St. Paul shows us in the letter to the Philippians how to cut right through the unfairness of the world; yes, even how to get over the guilt of our good fortune while others around us are so unfortunate. Humbly think of others as more important than yourselves. Mother Teresa put it this way: compassion is believing that another person's life is as real as your own. Now most of us are familiar with evolutionary arguments that show that there are survival advantages to loving others, to helping others, to sharing life with others. Those who love and are loved live longer. But what Paul and Mother Teresa are talking about is something that goes beyond biology; they refer to something that only makes sense if man has a transcendent spiritual freedom. They encourage us not to love to the point of personal biological advantage, but to love to the point of biological death. They speak of self-forgetfulness. They speak not of loving in order to live; they speak of living in order to love. For a true Christian, love is more important than life. As St. Paul would tell the Corinthians, if I have life, but have not love, then I am not a person. I am nothing.
That is why a true Christian, when he has a chance to end his life in order to grow perfect in love, does so. Christians are to become experts at finding a way to end your life; either spiritually, through a perfect self-forgetfulness, or vocationally, through the priesthood, religious life or marriage, or physically, through the blood of martyrdom. No one sees biological self-advantage in the cross; the cross is not loving so enhance one's life; it is self-abandonment for the good of the other. The cross is the path to true and new and everlasting life, a life that is no longer measured in hours but by the depth of love. Jesus ended his life when a path of perfect love presented itself; he who could not know suffering and death took the form of a slave, and chose the most hideous means of torture so that we would never doubt that love is more important than life.

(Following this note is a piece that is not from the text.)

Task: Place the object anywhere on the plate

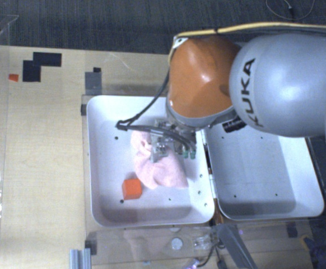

It's not that a Christian can't wish that life would be more fair. It's not that we can't get upset when we don't understand, or that God's ways make perfect sense to us. But we need not say that God sucks, for the fairness of life is not the ultimate question for a Christian; we are baptized into the death of Christ so that our ultimate question is not whether life is fair, but whether life presents me a personal opportunity to grow perfect in love, which is my heart's deepest desire. To that ultimate question, the answer is always yes. And insofar as we live this question, the unfairness of this world can never trap us, and there are never a shortage of opportunities to move toward that eternal life for which I am made.
To this great end, let us heed the words of St. Paul. Humbly think of others as more important than yourselves. Amen.